EXERCISE BRIEF -
Please set down each entry exactly, omitting any picture it holds.

Records from a collection

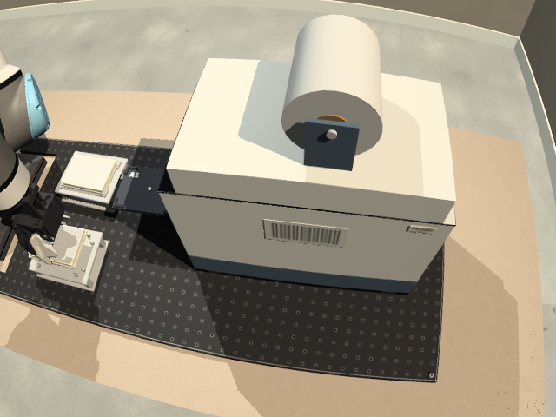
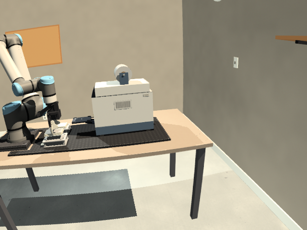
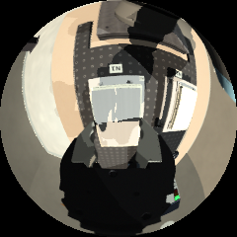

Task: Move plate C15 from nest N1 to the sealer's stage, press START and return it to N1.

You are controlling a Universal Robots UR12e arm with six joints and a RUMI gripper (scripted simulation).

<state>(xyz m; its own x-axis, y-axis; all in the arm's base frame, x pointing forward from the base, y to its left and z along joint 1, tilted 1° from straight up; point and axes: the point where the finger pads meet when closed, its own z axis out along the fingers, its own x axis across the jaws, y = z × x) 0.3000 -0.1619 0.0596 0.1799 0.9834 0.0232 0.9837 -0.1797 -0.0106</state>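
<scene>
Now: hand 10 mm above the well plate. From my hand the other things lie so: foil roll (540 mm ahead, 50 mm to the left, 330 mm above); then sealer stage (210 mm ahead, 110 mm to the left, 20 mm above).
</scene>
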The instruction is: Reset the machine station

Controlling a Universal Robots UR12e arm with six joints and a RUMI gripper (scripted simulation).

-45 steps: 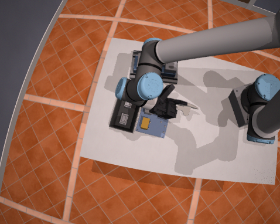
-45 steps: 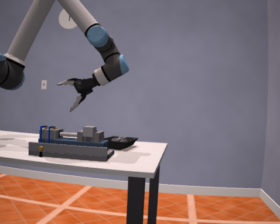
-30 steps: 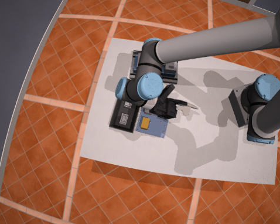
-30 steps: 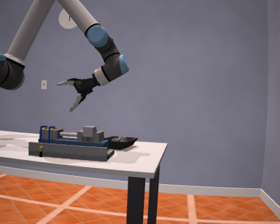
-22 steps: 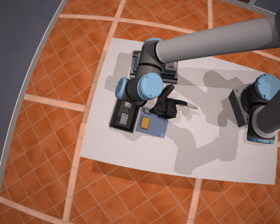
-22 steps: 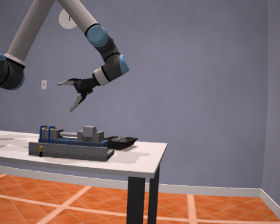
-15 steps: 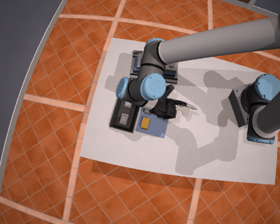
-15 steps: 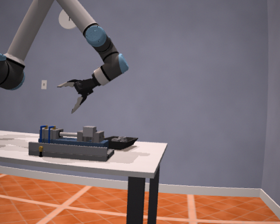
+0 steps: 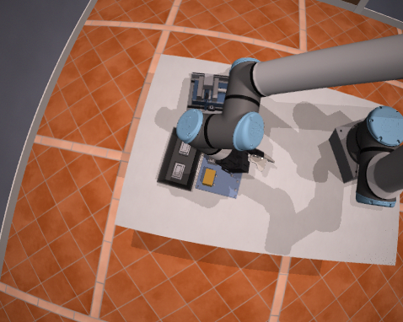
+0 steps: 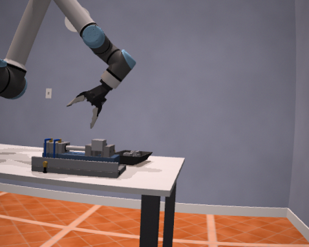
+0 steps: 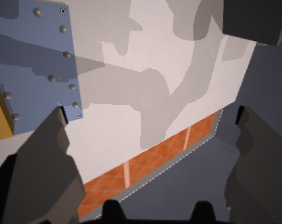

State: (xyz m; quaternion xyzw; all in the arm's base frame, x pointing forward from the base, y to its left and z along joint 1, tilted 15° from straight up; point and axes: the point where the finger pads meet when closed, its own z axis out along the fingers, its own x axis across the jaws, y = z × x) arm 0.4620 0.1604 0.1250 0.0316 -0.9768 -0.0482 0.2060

RESULT OF THIS EXERCISE -
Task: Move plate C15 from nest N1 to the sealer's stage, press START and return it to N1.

You are controlling a Universal Robots UR12e arm with six joints and a RUMI gripper (scripted simulation).

<state>(xyz m; its own x-axis, y-axis; all in the arm's base frame, x pointing forward from the base, y to its left and z along joint 1, tilted 1° from straight up; point and axes: the point where the finger pads meet when closed, its own z axis out along the fingers, its own x axis across the jaws, y = z × x) 0.3000 -0.1619 0.0596 0.1799 0.9834 0.0232 0.9837 -0.1797 -0.0106</state>
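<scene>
Now: hand 10 mm above the well plate. From my hand the other things lie so: foil roll (540 mm ahead, 50 mm to the left, 330 mm above); then sealer stage (210 mm ahead, 110 mm to the left, 20 mm above).
</scene>
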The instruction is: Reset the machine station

Controlling a Universal Robots UR12e arm with six joints and a RUMI gripper (scripted simulation).

-45 steps: 
-45 steps: 
-30 steps: 
-30 steps: 
-22 steps: 
-22 steps: 
-15 steps: 
-15 steps: 
+0 steps: 
+0 steps: 
+0 steps: 

State: (xyz m; quaternion xyzw; all in the arm's base frame, x pointing forward from the base, y to its left and z along joint 1, tilted 15° from straight up; point and axes: the point where the finger pads meet when closed, its own z axis out along the fingers, its own x axis across the jaws, y = z × x) arm 0.4620 0.1604 0.1250 0.0316 -0.9768 -0.0482 0.2060

Nothing else is needed for the answer.